Commission expands Port data center work hours
The Port Washington Plan Commission last week extended the hours construction will be allowed during the more-than-three year Vantage Data Center project to 6 a.m. to 8 p.m. Mondays through Saturdays, despite the fact Vantage had already agreed to a shorter work day.
The hours are a change from the 7 a.m. to 7 p.m. originally agreed to by Vantage and city staff members, a suggestion made by Mayor Ted Neitzke.
“I was actually concerned that 7 to 7 was restrictive,” Neitzke said, adding he believes that’s especially true since there are no neighbors nearby.
The extended hours would give Vantage flexibility, especially as the seasons change and daylight hours vary, he said.
Commission member Roger Strohm, the city engineer, said he is also comfortable with the extended hours, noting that farming activities start even earlier in the day.
The extended hours are fine, Strohm told Vantage representatives at the meeting, “As long as you recognize that if we start hearing a lot of complaints, we’re going to come back and say, ‘Hey, we have to dial this back.’”
Work hours, Strohm said, are times when machinery is moving on the site, not when it starts up.
Christopher Welch, Vantage Data Center’s director of preconstruction for North America, told the commission the company welcomes the change, noting it will allow Vantage to stagger some work times.
Construction is expected to begin this year and be completed in the first half of 2029.
The change came as the commission reviewed and approved a site and operations plan for the data center campus, which will consist of four data center buildings totaling approximately 2.5 million square feet on 672 acres north of Highland Drive and south of Lake Drive between I-43 and the Ozaukee Interurban Trail on the city’s north side.
The two largest data center buildings, each about 719,000 square feet, would be built on the south and east sides of the property.
The two smaller buildings, each about 560,000 square feet, would be built on the north and northwest sides of the property, creating a triangular campus.
Each of the buildings would have a dedicated parking lot with between 150 and 200 stalls, as well as generators, transformers, utility buildings and mechanical dry chillers.
One change from the site plan originally recommended by the Design Review Board is that the 6,500-square-foot operations center will be moved farther to the north, off Lake Drive, Bob Harris, the city’s director of planning and development, said.
The data center buildings will be 24 feet tall, with acoustic panels above them reaching to 43 feet.
The utility buildings will be 35 feet tall, while the dry coolers will be about 65 feet.
The site will be surrounded by a landscaped eight-foot-tall berm, and 2,143 trees are expected to be planted on the site.
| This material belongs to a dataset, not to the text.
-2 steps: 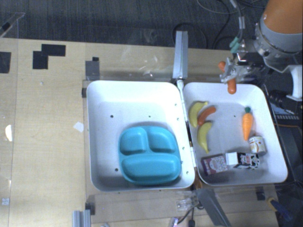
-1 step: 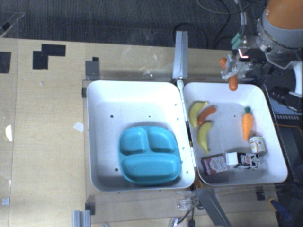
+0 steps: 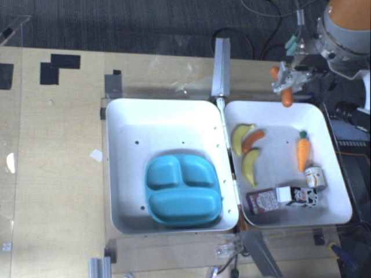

A 12-foot-high security fence will surround the campus.
The lighting is designed so it will not “leak into the night sky,” Harris said, adding there won’t be lighting near the borders of the campus except near the entrances.
Emily Backus, Vantage’s sustainability director, told the commission that the layout was created to both meet the end user’s needs and to minimize impacts on the wetlands in the area.
She said the campus will be “highly water efficient” with a closed loop cooling system.
The campus will use 1.3 gigawatts of power and an average of 22,000 gallons of water a day, although the city has agreed to provide as much as 1.2 million gallons a day if needed, officials said. The water will be purchased from the City of Port, not taken directly from Lake Michigan.
Vantage is paying to generate the electricity for its campus, Backus noted, much of it from clean energy sources.
The campus will have diesel backup generators, and Welch said they run “fairly infrequently.”
In addition to approving the site and building plan, the Plan Commission also recommended that the Common Council annex another 393 acres of land for the data center and rezone it for a data center campus.